# EXERCISE
Show all the lines in the data below that include the word "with".
■ ■ ■ ■ ■ ■ ■
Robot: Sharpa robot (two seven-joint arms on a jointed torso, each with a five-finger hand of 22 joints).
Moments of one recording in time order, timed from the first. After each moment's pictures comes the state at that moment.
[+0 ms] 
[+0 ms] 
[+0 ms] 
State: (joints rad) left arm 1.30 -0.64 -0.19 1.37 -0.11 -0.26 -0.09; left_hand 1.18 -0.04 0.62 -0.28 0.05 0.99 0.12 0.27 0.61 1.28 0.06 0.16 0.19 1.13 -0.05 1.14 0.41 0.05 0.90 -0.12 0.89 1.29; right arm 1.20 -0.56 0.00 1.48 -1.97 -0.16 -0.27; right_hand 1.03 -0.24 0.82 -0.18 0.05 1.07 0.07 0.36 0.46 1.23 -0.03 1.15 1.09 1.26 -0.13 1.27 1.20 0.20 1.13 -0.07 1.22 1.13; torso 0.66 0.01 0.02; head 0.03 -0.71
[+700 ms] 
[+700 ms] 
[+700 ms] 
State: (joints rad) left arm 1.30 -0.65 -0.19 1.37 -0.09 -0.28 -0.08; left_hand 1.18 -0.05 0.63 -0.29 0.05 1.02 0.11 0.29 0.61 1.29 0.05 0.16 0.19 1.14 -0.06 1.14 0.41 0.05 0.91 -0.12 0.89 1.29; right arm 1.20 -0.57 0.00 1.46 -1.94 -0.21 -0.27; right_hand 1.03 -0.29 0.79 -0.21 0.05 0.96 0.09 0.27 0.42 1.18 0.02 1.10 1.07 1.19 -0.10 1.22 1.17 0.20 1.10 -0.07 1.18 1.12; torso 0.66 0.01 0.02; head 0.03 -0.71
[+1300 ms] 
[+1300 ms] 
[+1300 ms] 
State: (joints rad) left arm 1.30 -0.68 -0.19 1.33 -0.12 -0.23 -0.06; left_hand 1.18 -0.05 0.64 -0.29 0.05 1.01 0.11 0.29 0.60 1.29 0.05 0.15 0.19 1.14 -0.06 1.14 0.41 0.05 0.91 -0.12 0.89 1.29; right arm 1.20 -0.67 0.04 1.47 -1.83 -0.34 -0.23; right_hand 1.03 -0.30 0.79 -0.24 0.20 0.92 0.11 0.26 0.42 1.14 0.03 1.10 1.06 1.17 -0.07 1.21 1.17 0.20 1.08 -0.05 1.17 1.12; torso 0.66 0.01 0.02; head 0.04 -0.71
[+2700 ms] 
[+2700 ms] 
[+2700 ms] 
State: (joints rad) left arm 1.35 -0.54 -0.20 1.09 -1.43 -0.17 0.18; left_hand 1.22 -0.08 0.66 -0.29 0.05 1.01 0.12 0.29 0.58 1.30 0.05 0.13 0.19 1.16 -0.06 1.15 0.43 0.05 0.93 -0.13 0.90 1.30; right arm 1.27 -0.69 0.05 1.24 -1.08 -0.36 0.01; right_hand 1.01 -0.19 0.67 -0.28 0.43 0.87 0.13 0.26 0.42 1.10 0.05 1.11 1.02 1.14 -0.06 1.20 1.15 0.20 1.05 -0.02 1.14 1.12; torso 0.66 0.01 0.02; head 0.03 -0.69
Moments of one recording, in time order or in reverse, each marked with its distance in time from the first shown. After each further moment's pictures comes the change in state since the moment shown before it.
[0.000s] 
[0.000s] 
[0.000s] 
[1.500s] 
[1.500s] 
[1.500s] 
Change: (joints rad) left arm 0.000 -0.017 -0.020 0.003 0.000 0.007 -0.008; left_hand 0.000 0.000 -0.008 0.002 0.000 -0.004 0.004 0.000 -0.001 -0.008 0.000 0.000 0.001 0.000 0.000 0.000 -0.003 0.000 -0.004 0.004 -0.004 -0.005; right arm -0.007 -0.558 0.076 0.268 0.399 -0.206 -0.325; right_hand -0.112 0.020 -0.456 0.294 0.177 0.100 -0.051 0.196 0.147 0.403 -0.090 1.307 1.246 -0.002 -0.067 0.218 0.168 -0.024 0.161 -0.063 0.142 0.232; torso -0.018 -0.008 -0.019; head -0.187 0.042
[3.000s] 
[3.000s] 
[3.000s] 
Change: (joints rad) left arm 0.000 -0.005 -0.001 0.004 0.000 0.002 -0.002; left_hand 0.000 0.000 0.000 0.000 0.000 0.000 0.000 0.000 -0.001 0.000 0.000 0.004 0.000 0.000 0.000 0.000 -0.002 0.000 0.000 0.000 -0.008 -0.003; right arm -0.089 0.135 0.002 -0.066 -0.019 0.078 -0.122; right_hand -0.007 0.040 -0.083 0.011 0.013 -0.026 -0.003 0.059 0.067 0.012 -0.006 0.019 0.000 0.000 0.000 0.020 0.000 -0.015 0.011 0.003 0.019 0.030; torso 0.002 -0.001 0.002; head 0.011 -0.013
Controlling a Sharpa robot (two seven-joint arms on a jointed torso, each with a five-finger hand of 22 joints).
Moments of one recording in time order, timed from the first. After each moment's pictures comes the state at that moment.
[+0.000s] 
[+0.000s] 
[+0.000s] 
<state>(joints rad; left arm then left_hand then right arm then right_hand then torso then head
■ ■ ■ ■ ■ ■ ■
# ANSWER BELOW
Robot: Sharpa robot (two seven-joint arms on a jointed torso, each with a five-finger hand of 22 joints).
Moments of one recording, in time order or in reverse, each marked with its distance in time from the first shown. After each further moment's pictures comes the change in state since the moment shown before it.
Controlling a Sharpa robot (two seven-joint arms on a jointed torso, each with a five-finger hand of 22 joints).

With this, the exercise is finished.